BY ZACHARY WIGON |
Under The Hood: What Narrative Filmmakers Can Learn From Essay Cinema
Ideas and insights from BAM's Chris Marker retrospective.
I was fortunate enough to catch a few screenings during BAM's recently completed Chris Marker retrospective, a well-deserved and much-needed series screening works by a man who once referred to himself as "the most well-known author of unknown films." Indeed.
As is often the case with geniuses who are operating on a profoundly more sophisticated formal level than that of their less impressive contemporaries, it seems as if Marker's greatest acclaim is a few decades still to come. It's my personal opinion that eventually he'll be seen for what he is - one of the exquisite visionaries of the cinema, someone whose work is irreducibly connected to the nature of the art form itself.
Watching some of the films in the retrospective - Sans Soleil, A Grin Without A Cat, Level Five and Remembrance of Things To Come, especially - I was struck by the relevance of Marker's project to narrative storytelling.

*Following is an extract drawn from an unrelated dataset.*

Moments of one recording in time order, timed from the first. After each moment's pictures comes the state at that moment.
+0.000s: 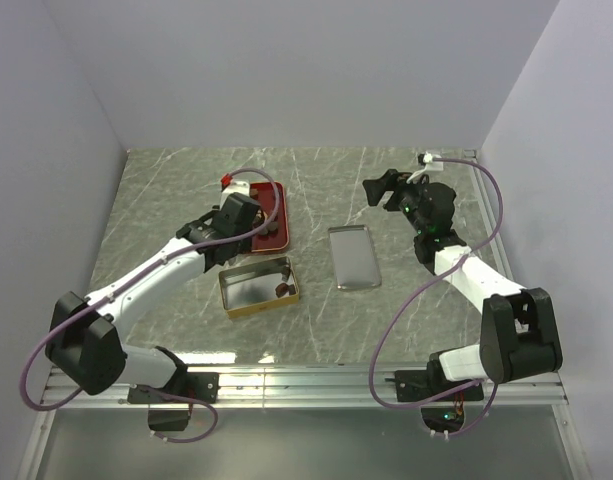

Marker was an early progenitor of what is now termed the "essay film" - something that exists halfway between a documentary and a narrative, a hybrid that usually combines documentary imagines with prose-like narration, as in Marker's case. The result is that Marker's films feel a bit like poetry in the form of movies, or essays set to images. The essay film is a distinct and uncommon style of cinema, one that - due to the economic climate of the industry - is hardly ripe for much engagement. Yet there are lessons narrative filmmakers can learn from essay cinema, especially lessons regarding the manner in which cinema's basic grammar - montage, especially - can be utilized to express ideas.
Sans Soleil opens with an image of three young girls playing in a field in Iceland; the next image is of missiles being loaded into an aircraft. As the narrator talks about the difficulty of opening the film - the difficulty of finding an image to put against the image of the girls - we come face to face with a fact that is always underlying cinematic form, but rarely glimpsed up close: there is an enormous power to comment upon one image by whatever image you put after it, or vice versa. Those missiles look far more ominous being placed after a shot of the girls than they do if they were placed after, say, a shot of an aircraft carrier.
It's that fundamental and elemental power of montage that Marker was interested in exploring in his films, and it's something all narrative filmmakers must contend with as well. But because narrative films are constructed to distract the audience from their formal conceits - the narrative's form of engagement is, well, narrative, not formalist - their stories end up concealing their formal workings. With Marker's work, the formal machinations of cinema are laid bare, and such formal machinations must be understood by any narrative filmmaker. Film school can be a wonderful education, but few experiences are as pedagogically vital as exploring the works of Chris Marker. I highly recommend it.